The Campaign Spot

Could Pennsylvania Republicans End Obama’s Reelection Hopes?

Could the 2012 election be decided in the coming months by the Pennsylvania state legislature?

Well, in a way… yeah.

PA Senate Majority Leader Dominic Pileggi wants to allot Pennsylvania’s electoral college votes on a congressional district by district basis, rather than the current system of winner take all.

In a state like Pennsylvania, where Democratic candidates for President have won every election since 1988, it could be a way for Republicans to avoid a total loss.

Pileggi says he wants to change that “winner-take-all system,” and guide the system used in Maine and Nebraska through Pennsylvania’s Legislature this fall, before the 2012 presidential votes are cast. Republicans in both chambers say the bill has a strong chance of moving fast enough to be approved for next year.

“The system we have now, is a winner-take-all system, the system I am proposing would more precisely conform the electoral college to the popular vote and it would make the presidential election more relevant across the state, give voters more of a sense that they are active participants in the presidential election.”

As PoliticsPa notes, in 2008, that would have meant President Barack Obama, who won the state 21-0 under the current winner-takes-all law, would have won by a mere 11-10, if Pileggi’s law was in place. Mind you, Obama won Pennsylvania, 55 percent to 44 percent; it is quite possible he will underperform that total. Also note that the state’s U.S. House delegation shifted from 12 Democrats and 7 Republicans to 12 Republicans and 7 Democrats in 2010. The state is losing one congressional district in the coming redistricting.

If Republicans wanted to muscle it through, they would have the votes; the GOP holds a 30-20 majority in the Senate, and a 112-90 majority in the House, and Governor Tom Corbett is a Republican, who has already indicated support for the idea.

Moving 10 to 12 votes from Obama to the Republican would drastically alter the calculation to reach 270 electoral votes, with Obama’s chances of retaining Indiana almost nil, and North Carolina, Virginia, Florida, New Hampshire, Ohio and that lone elector in Nebraska looking quite iffy.

UPDATE: A surprisingly good article about the proposal from… Mother Jones. Really.

After their epic sweep of state legislative and gubernatorial races in 2010, Republicans also have total political control of Michigan, Ohio, and Wisconsin, three other big states that traditionally go Democratic and went for Obama in 2012.

Nor is there anything obviously illegal or unconstitutional about the GOP plan. “The Constitution is pretty silent on how the electors are chosen in each state,” says Karl Manheim, a law professor at Loyola University in Los Angeles. The GOP plan “would certainly increase the political advantage of politically gerrymandering your districts,” he adds.

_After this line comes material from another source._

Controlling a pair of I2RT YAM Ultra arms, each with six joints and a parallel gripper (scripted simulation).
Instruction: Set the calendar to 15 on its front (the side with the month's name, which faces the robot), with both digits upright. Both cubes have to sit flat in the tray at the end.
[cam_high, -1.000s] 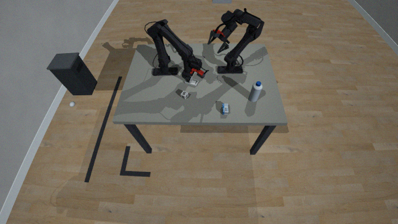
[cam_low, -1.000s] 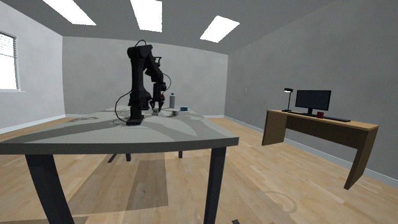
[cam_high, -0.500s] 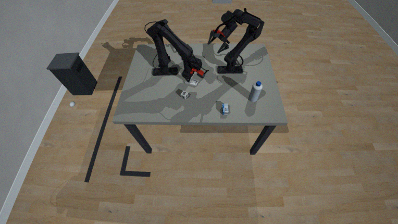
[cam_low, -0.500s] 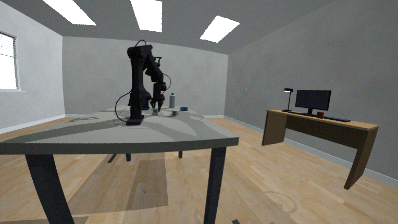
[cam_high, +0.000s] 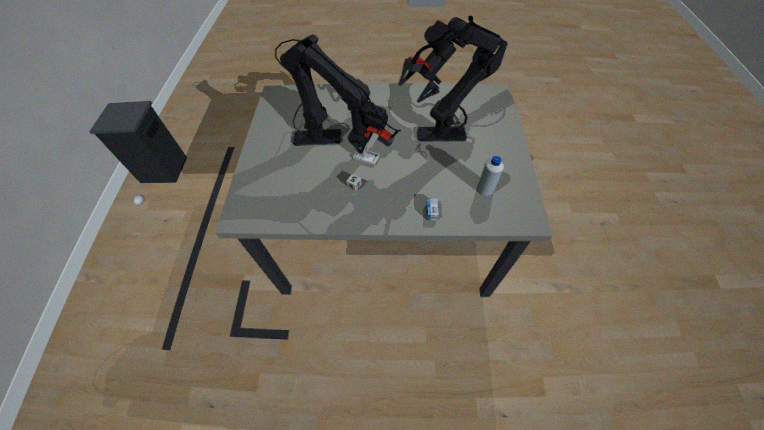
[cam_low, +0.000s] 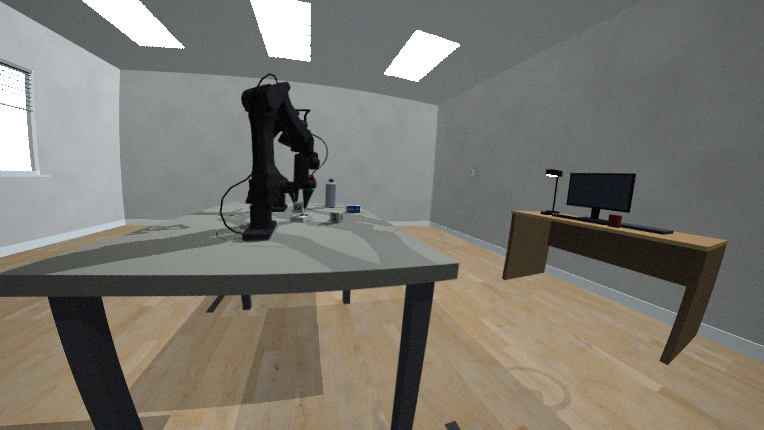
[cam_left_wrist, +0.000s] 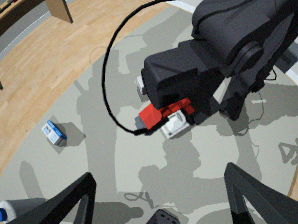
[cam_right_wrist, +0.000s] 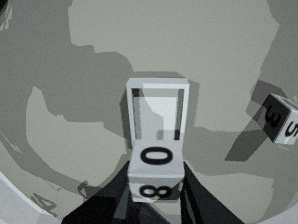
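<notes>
The white calendar tray lies 50 mm below my right hand and 10 mm to the left of it. Also, from my right hand: white digit cube 10 mm below.
</notes>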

For now, the Democrats’—and Obama’s—only real way of fighting back is political. “The political solution if there is one is going to have to come from getting people outraged about this,” [Akhil Reed Amar, a constitutional law professor at Yale University] says. “This is not American fair play, it’s a partisan steamroller changing the fundamental rules of the small-d democratic game for purely party advantage. Trying to structure the world so that even the person who wins the state loses the state’s electoral vote: that is new under the sun.” He adds, “This is big.”

That article notes that there are no equivalent opportunities on the other side, states where Democrats have legislative majorities in state that is reliably Republican in presidential races. West Virginia, Mississippi, and Arkansas come closest, and it’s not clear Obama would win many districts in those states.

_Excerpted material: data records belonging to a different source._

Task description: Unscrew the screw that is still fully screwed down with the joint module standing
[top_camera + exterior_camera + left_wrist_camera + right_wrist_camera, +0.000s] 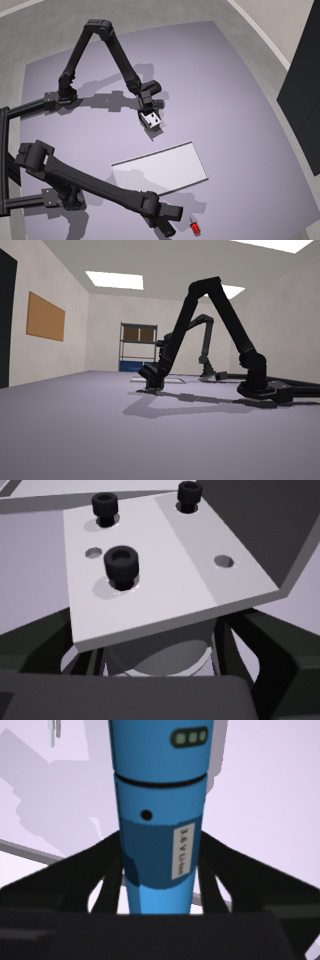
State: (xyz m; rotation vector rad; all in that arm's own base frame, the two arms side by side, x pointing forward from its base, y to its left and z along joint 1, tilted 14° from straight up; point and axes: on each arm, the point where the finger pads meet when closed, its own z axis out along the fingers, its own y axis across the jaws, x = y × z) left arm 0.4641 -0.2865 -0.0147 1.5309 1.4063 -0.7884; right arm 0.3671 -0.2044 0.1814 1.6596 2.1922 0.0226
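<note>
My left hand is 1 cm below the joint module body. The rest, counted from my left hand: white tray 26 cm to the right, 2 cm below, 2 cm behind; then white bracket 5 cm above; then red hand screwdriver 57 cm to the right, 8 cm ahead, 1 cm below.
</note>
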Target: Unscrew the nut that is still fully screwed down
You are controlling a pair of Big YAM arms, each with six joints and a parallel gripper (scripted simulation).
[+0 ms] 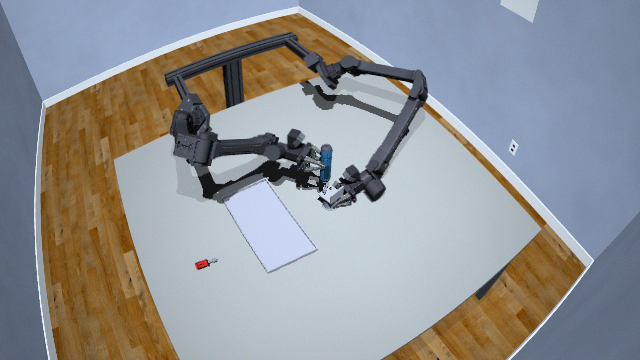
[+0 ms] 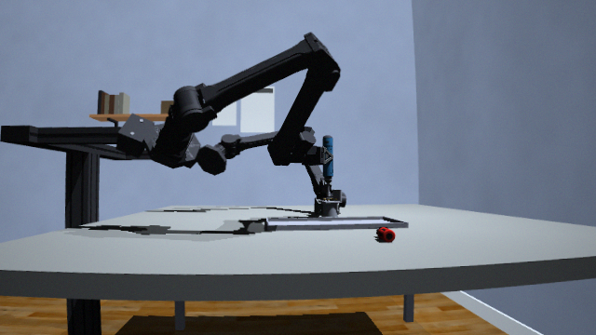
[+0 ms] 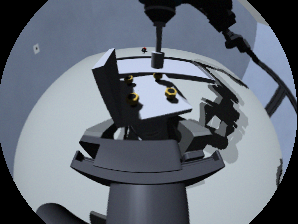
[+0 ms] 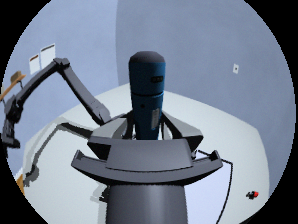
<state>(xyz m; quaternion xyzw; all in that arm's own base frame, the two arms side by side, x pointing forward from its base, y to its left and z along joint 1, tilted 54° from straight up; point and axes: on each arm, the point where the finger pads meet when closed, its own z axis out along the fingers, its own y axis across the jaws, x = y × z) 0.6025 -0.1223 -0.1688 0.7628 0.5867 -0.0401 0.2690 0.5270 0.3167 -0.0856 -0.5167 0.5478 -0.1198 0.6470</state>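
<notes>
My left hand is 50 mm below the bracket. Also, from my left hand: red tool 30 mm ahead, 590 mm to the right, 10 mm below.
</notes>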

The heat that would come on Pennsylvania GOP legislators would make the Wisconsin protests look like a tersely-worded letter of disapproval. Some Republicans are likely to be wary of a proposal that appears to “changing the rules after the game has started.”

But most of these states have a simple political geography: vast swaths of Republican-leaning rural and sometimes suburban districts balanced by, and sometimes outweighted, by densely-packed, deeply Democratic urban districts. It’s not surprising that frustrated Republicans would tire of seeing their votes rendered moot by high (some would argue suspiciously high) turnout in Philadelphia, Cleveland, Detroit, Milwaukee, etc. often gives Democrats the edge in these key states.

The prize for the audacious move would be enormous for Republicans: They would establish, arguably, a GOP lock on the presidency until the country’s demographics and political geography changed.